Output for the test from the above script with method in test_cstrEigen set to 3 (projected inverse iteration):

Test 1, n=670, iter=8
Test 2, n=427, iter=6
Test 3, n=25, iter=7
Test 4, n=626, iter=8
Test 5, n=746, iter=8
Test 6, n=712, iter=7
Test 7, n=78, iter=7
Test 8, n=803, iter=8
Test 9, n=194, iter=8
Test 10, n=491, iter=6

There follow some notes on how this works:

The inverse matrix iteration for a matrix $M$ with shift starts with some approximation $\lambda$ for the smallest eigenvalue of $M$ and some initial guess $y$ for the corresponding eigenvector. The system \begin{align*} (M-\mathbf1\lambda)\cdot \bar y = y \end{align*} is solved for $\bar x$. The new iterate $\bar\lambda$ for the eigenvalue can be calculated exploiting the previous equation: \begin{align*} \frac{\bar y^T y}{\bar y^T \bar y} = \frac{\bar y^T M \bar y}{y^T y} - \lambda \end{align*} The Rayleigh quotient in this equation is used as new estimate for the eigenvalue, i.e.: \begin{align*} \lambda := \lambda + \frac{\bar y^T y}{\bar y^T \bar y} \end{align*} The new estimate for the eigenvalue is obtained by re-normalizing $x$: \begin{align*} y := \frac{\bar y}{|\bar y|} \end{align*} The special aspect for our task is that we use a projection of $A$ onto $\operatorname{ker}c^T$ as matrix $M$. Instead of building an orthonormal base transformation $Q$ with $Q(:,1)=\frac{c}{|c|}$ and using $B:=Q(:,2:\operatorname(end))$ as projector such that $M = B^TAB$ we can also iterate with the original matrix by projecting $x$ onto the orthogonal complement of $c$. That means we iterate with $y := Bx$ instead of $x$. In the (inverse) power iteration there is the projector $P:=BB^T=\mathbf1-\frac{cc^T}{c^Tc}$ in between two applications of $M$: \begin{align*} M^k y_k &= y_0\\ B^T A \underline{B\cdot B^T} A B\cdot \ldots \cdot B^T A B y_k &= y_0 \end{align*} We multiply by $B$, substitute $P=BB^T$ as well as $y = Bx$, and obtain \begin{align*} B\cdot M^k y_k = BB^T A B\cdot B^T A B\cdot \ldots \cdot B^T A B y_k &= B y_0\\ P A\cdot \ldots\cdot P A x_k &= x_0. \end{align*} This system has to be solved under the restriction that $y_k$ lies within the image of $P$, i.e. $c^T \cdot x_k=0$, because of $y_k = PAy_{k+1}$. For reaching that goal we have one additional degree of freedom for which we introduce a new variable $\gamma_k$, namely the $c$-component of $Ay_k$ which is nullified by $P$. This leaves us with the following system \begin{align*} \begin{pmatrix} A&-c\\ -c^T&0 \end{pmatrix} \begin{pmatrix} x_k\\ \gamma_k \end{pmatrix} &= \begin{pmatrix} x_{k-1}\\ 0 \end{pmatrix} \end{align*} to be solved for the iterate $y_k$.

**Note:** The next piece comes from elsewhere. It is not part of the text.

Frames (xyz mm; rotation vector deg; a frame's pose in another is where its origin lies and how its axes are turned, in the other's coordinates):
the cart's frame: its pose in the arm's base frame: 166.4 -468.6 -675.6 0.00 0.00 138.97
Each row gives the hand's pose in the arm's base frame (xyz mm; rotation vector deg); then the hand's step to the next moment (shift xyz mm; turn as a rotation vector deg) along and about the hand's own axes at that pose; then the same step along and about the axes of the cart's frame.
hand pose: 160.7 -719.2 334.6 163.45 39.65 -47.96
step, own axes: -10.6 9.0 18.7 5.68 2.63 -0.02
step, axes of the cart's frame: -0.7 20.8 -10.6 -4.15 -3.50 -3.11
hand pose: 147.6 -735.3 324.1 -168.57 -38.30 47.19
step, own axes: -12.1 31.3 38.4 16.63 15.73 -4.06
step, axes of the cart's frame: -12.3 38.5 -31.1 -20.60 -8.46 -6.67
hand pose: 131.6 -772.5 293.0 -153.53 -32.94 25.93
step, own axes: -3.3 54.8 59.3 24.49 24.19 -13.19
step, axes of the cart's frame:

A shift in the system for $x_k$ translates directly into a shift into the system for $y_k$: \begin{align*} (B^T A B - \lambda\mathbf1)y_k &= y_{k-1}\\ P A x_k -\lambda\mathbf1 x_k &= x_{k-1} \end{align*} The estimation for the new shift in the projected system can also directly be translated into a shift in the original system: \begin{align*} \lambda_{k+1} &= \lambda_k + \frac{y_k^T y_{k-1}}{y_k^T y_k}\\ &=\lambda_k + \frac{x_k^TB B^Ty_{k-1}}{x_k^TB B^T x_k}\\ &=\lambda_k + \frac{x_k^T P x_{k-1}}{x_k^T P x_k}\\ &=\lambda_k + \frac{x_k^T x_{k-1}}{x_k^T x_k} \end{align*}

Thereby the last identity holds since the $x_k$ lie in the image of the projector $P$.